Spokeswoman Hua Chunying told a press conference late Tuesday that China viewed as counterproductive any unilateral action based on one’s self-interest, which will not help resolve security concerns “but will only aggravate the tension, complicate the issue, and make the situation more difficult”.

She reiterated that China will continue to take part in discussions in the Security Council, which is due to meet on the issue on Friday, one week after Pyongyang’s controversial nuclear test.

China’s call for calm came as the Pentagon announced that two of its B-1 bombers flew over South Korea accompanied by fighter jets in a show of force and warning against North Korea.

So far – and despite United Nations Security Council condemnation of its illegal ballistic missile tests – the government in Pyongyang appears to be defiant.
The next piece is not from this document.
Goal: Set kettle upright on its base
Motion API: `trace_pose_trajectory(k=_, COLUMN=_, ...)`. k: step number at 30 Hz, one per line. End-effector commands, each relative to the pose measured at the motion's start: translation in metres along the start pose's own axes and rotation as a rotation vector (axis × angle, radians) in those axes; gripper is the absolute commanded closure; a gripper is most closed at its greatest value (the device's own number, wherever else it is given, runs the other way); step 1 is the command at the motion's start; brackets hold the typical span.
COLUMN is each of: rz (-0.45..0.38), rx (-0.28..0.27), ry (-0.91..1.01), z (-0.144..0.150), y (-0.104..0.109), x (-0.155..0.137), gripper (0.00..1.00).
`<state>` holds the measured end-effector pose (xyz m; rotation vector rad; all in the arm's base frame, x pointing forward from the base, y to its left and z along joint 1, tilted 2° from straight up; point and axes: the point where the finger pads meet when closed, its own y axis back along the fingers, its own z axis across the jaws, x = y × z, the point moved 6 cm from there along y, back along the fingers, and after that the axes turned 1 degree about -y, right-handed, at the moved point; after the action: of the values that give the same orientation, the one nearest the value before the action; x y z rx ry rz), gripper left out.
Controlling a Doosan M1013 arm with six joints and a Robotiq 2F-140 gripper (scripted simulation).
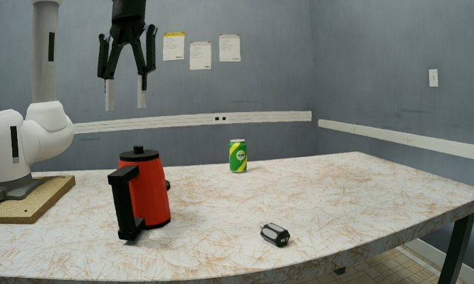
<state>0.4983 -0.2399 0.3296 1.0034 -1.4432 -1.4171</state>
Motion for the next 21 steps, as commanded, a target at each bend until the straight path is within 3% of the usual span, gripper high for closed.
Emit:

“Neither sanctions nor provocation nor pressure can ever bring down the position of the DPRK as a full-fledged nuclear weapons state, and highhanded political and military provocations of the enemies will only invite a merciless nuclear strike which will lead them to a final ruin,” North Korea’s state media said.

Meanwhile, the South Korean military is on high alert but says it expects another Pyongyang nuclear test soon.

Reports in South Korean media have cited military preparations to “level” Pyongyang should it launch an attack against Seoul.

Second nuclear test this year

Early on September 9, North Korea conducted its second – and likely – strongest nuclear test this year (the fifth ever), coming at the heels of the conclusion of the G20 summit in Hangzhou, China.

North Korean state television announced that the country had conducted a “high level” nuclear test explosion, hailing the scientists and engineers of the country’s Worker’s Party.

US President Barack Obama and South Korean President Park Guen-Hye both lambasted the test.

China’s Foreign Ministry also condemned the attack in a statement that said, “[today] the Democratic People’s Republic of Korea, despite universal opposition from the international community, conducted another nuclear test, to which the Chinese government is firmly opposed.”